**DIRECTIONS:**
Extract all lines in the data that contain the word "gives".

**EXERCISE INPUTS:**

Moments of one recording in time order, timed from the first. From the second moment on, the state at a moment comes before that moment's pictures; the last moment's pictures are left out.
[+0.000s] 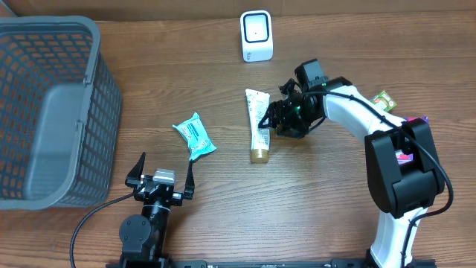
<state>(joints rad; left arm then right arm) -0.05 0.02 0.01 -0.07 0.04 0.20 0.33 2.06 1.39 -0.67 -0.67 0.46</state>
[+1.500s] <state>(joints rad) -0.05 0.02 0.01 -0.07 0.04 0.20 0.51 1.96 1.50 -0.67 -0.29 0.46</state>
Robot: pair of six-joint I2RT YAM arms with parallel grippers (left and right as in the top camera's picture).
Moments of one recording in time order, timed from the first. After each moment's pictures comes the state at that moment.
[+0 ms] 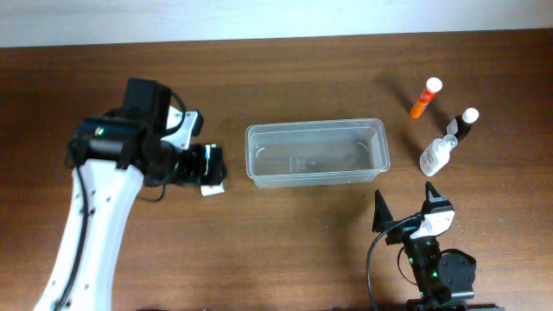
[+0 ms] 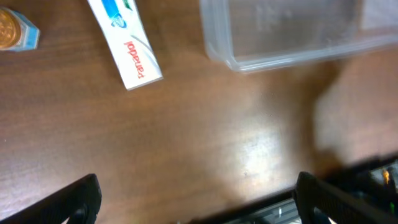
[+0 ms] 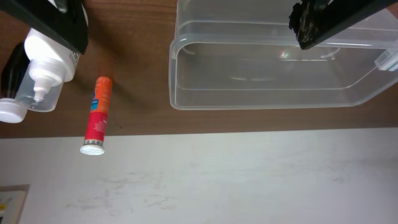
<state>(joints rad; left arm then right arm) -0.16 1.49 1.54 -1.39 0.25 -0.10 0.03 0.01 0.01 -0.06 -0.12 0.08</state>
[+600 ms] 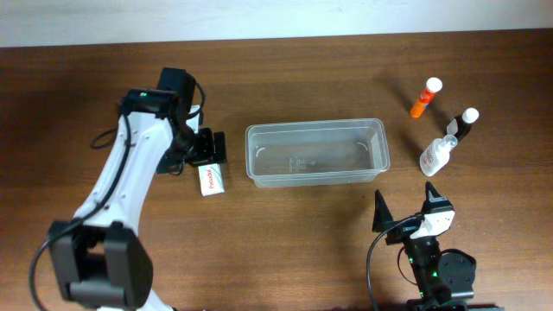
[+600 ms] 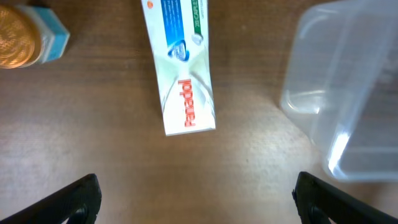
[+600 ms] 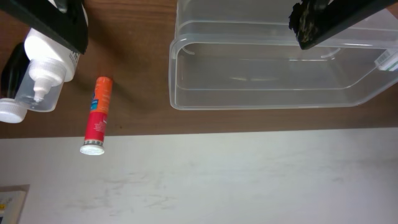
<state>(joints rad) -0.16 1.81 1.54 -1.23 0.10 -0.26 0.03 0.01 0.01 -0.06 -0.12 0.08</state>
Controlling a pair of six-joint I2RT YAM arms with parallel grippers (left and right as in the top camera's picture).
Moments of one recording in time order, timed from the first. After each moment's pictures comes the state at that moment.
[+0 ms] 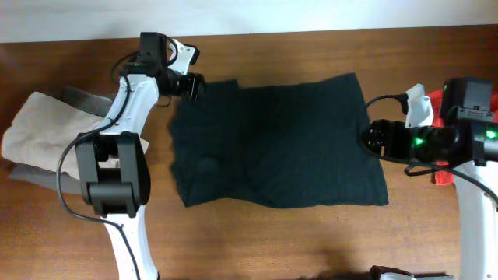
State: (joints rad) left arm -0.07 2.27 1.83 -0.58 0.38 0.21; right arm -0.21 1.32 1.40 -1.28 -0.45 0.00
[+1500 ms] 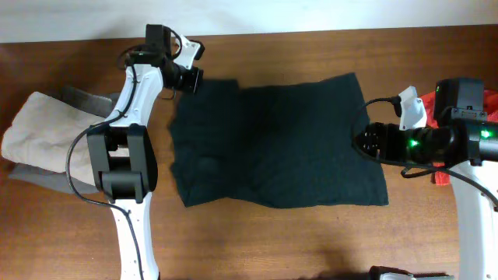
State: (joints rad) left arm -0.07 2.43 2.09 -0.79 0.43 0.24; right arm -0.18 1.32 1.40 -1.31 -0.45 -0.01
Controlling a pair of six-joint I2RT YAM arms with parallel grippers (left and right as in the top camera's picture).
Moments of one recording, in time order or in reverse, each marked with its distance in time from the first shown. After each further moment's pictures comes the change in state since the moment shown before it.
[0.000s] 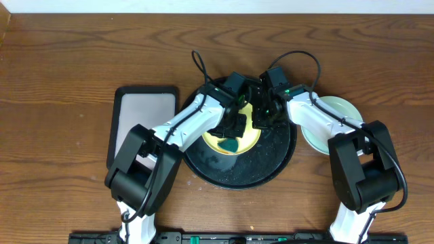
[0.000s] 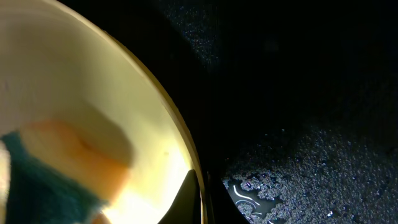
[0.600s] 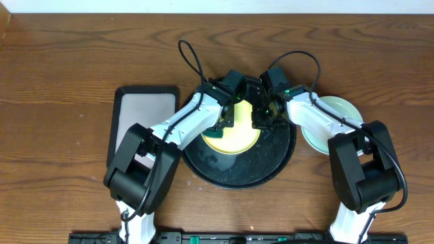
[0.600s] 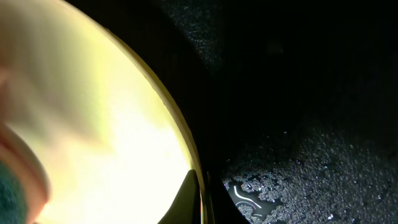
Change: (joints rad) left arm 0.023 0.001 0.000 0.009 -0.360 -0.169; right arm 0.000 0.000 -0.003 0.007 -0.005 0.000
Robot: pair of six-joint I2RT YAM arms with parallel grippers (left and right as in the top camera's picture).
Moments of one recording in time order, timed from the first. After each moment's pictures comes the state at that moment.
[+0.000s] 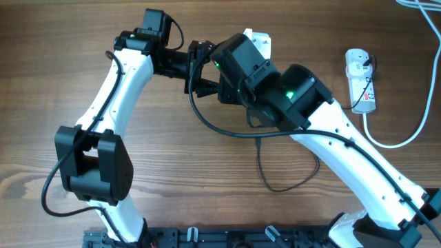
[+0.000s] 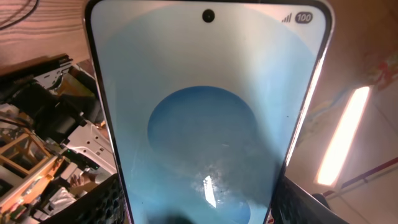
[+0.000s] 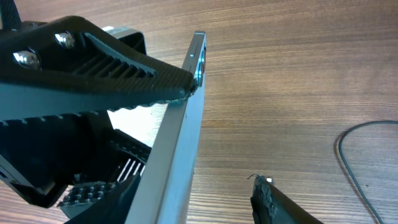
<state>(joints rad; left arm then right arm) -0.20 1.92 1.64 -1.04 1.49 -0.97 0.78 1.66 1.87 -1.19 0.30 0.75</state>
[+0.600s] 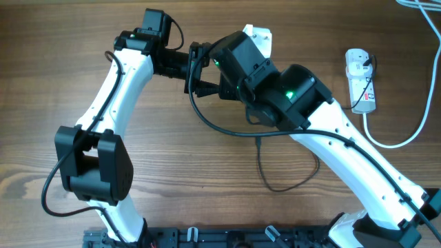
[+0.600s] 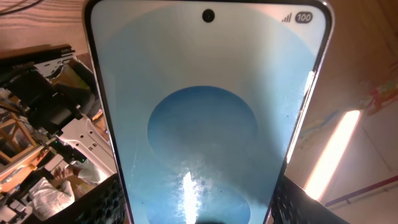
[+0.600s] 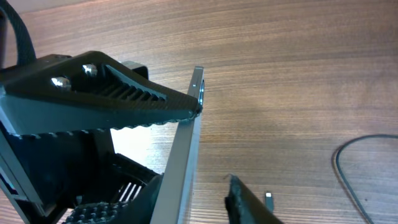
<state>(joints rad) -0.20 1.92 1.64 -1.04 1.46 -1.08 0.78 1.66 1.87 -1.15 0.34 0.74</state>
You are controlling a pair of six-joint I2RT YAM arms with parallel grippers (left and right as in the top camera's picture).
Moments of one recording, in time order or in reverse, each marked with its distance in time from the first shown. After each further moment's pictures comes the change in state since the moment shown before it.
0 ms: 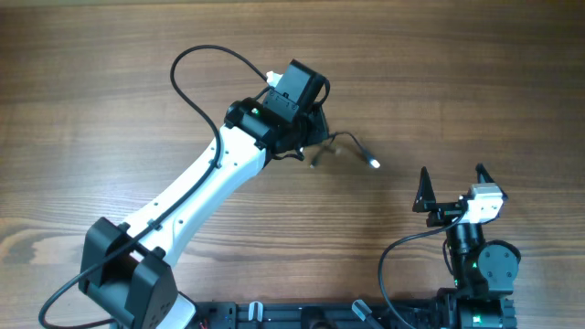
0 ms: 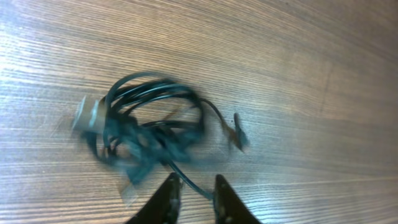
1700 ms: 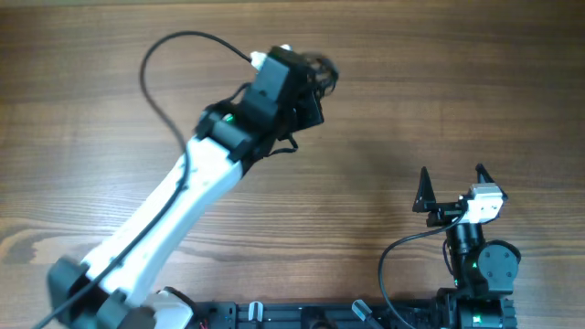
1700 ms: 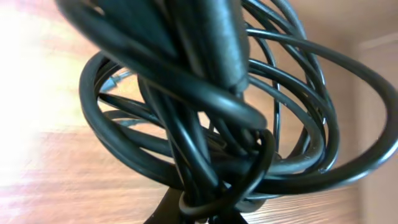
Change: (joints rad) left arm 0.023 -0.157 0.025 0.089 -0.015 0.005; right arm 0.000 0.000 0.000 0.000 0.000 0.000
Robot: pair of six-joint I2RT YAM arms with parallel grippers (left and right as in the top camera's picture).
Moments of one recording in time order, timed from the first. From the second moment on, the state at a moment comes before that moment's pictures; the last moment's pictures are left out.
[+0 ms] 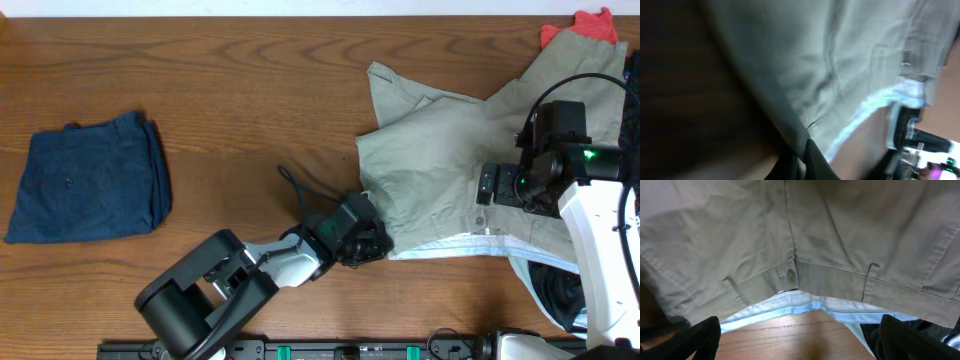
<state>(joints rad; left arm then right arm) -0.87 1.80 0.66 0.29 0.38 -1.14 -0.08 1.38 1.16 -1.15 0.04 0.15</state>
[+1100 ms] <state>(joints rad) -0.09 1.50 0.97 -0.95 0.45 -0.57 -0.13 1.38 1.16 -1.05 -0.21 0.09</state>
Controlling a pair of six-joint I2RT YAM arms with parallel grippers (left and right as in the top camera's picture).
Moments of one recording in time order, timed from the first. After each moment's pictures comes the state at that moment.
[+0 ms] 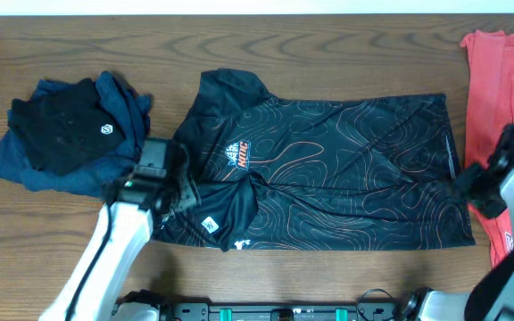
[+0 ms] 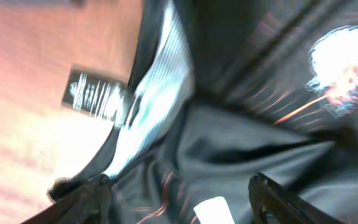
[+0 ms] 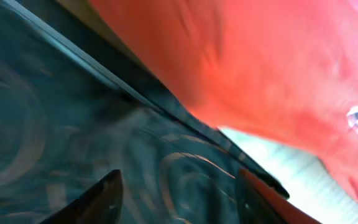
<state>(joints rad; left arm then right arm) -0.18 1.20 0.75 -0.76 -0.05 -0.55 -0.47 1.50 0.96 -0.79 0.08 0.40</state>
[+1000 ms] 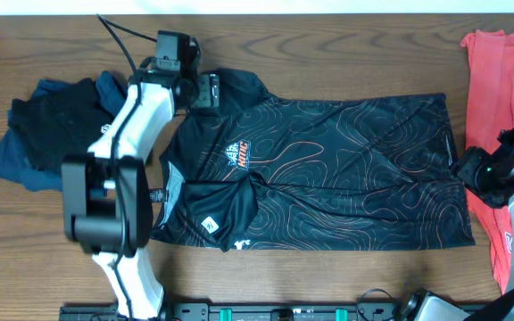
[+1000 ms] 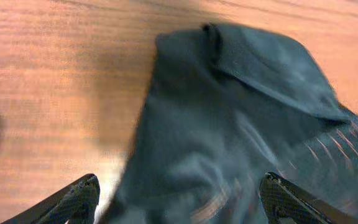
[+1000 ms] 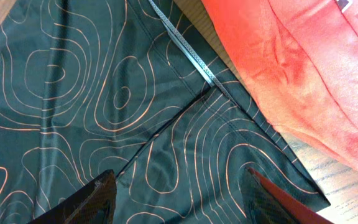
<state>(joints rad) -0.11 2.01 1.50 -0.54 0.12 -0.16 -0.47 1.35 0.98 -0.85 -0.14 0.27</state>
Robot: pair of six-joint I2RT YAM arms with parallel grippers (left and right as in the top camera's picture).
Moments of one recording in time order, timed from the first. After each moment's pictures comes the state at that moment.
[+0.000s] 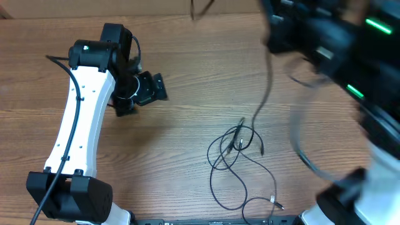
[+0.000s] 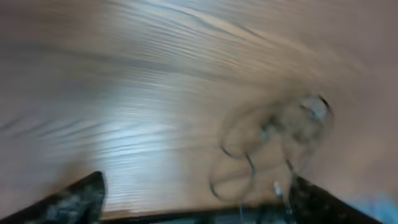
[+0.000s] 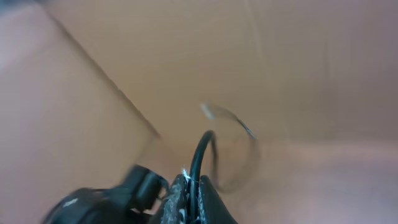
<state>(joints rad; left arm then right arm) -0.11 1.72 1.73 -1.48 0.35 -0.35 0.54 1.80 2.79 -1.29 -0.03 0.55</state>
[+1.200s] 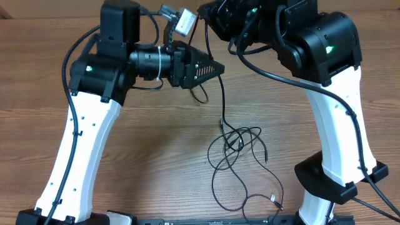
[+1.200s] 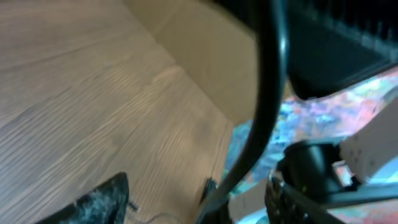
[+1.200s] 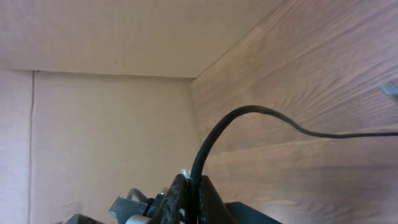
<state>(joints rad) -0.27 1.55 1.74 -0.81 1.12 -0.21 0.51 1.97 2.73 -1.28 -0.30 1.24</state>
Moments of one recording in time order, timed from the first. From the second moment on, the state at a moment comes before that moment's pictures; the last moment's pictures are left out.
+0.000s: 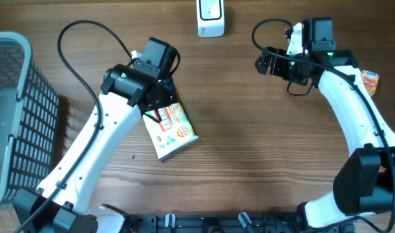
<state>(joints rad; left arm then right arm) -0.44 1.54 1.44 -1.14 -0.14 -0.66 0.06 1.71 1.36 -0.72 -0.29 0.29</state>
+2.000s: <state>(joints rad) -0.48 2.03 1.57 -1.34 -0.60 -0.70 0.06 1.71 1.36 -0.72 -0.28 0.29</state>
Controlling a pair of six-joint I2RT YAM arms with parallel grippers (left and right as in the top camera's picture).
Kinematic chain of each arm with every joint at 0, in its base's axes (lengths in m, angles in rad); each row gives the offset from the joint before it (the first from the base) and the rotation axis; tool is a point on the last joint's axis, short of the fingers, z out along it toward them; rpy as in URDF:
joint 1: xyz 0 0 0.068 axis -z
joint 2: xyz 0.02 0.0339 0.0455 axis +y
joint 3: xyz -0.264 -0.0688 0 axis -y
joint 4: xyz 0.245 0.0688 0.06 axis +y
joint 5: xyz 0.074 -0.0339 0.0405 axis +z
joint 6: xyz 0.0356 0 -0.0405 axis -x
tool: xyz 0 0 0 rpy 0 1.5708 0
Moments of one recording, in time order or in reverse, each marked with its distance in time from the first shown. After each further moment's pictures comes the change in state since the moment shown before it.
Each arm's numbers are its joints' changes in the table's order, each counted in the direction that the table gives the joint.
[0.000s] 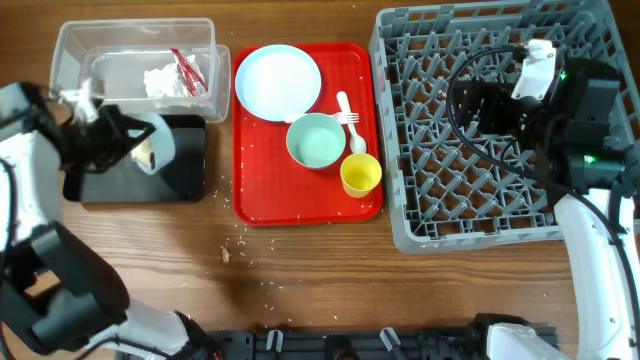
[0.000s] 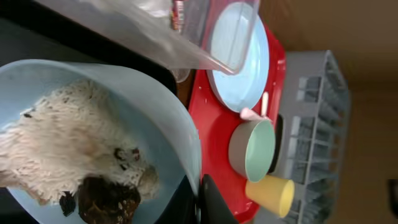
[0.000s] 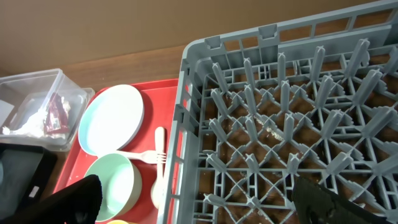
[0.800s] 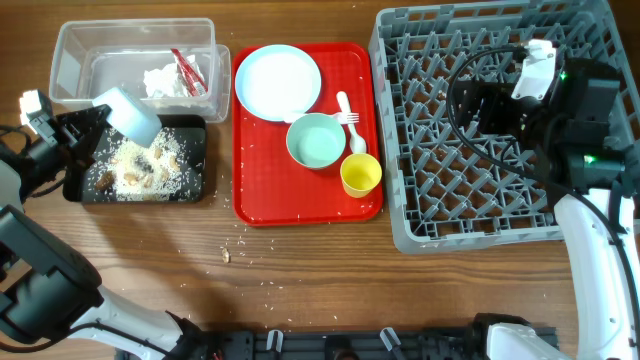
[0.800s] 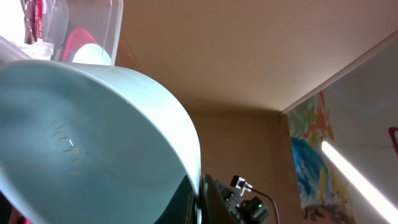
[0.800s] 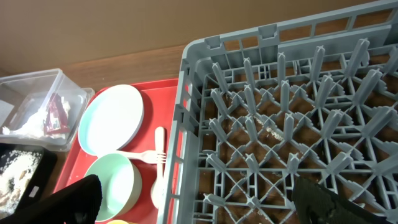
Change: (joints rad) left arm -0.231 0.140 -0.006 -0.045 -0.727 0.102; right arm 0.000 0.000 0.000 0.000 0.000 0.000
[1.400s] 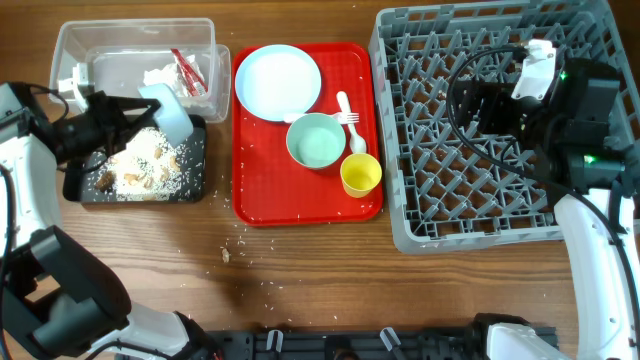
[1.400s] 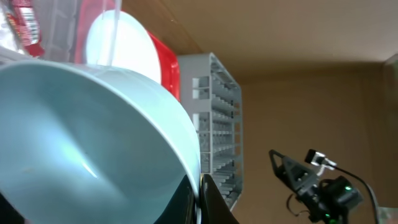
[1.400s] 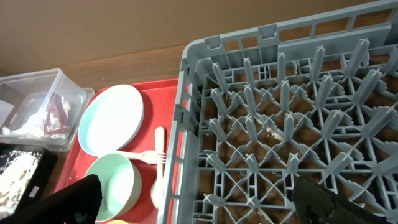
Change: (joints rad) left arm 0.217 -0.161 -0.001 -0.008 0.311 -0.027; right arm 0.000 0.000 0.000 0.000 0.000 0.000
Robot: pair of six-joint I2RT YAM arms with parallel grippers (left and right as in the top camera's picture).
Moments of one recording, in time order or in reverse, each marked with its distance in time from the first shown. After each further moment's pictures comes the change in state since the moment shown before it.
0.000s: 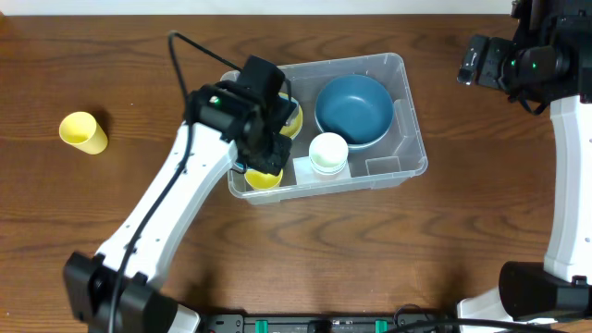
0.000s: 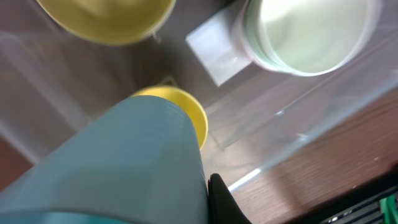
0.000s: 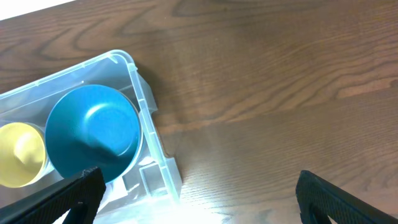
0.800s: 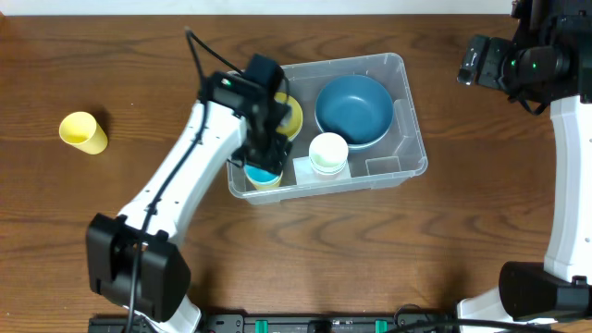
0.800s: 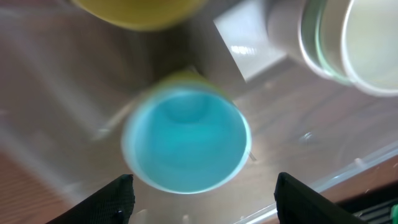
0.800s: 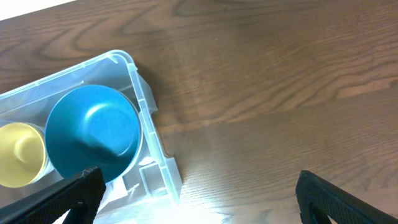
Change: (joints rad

**YOUR RESPONSE:**
Kinematic chain of each arm with every joint at 0, in its base's axes (lengths in m, angles in rad); each row gives the offset from the joint before it (the first from the base) and the rotation axis; tool is a point on the last joint's axis, short of the fingers, z out along it toward them; rpy as in URDF:
Each arm's numbers are its joints' changes in the table's order, each counted in the direction that the table gives the joint.

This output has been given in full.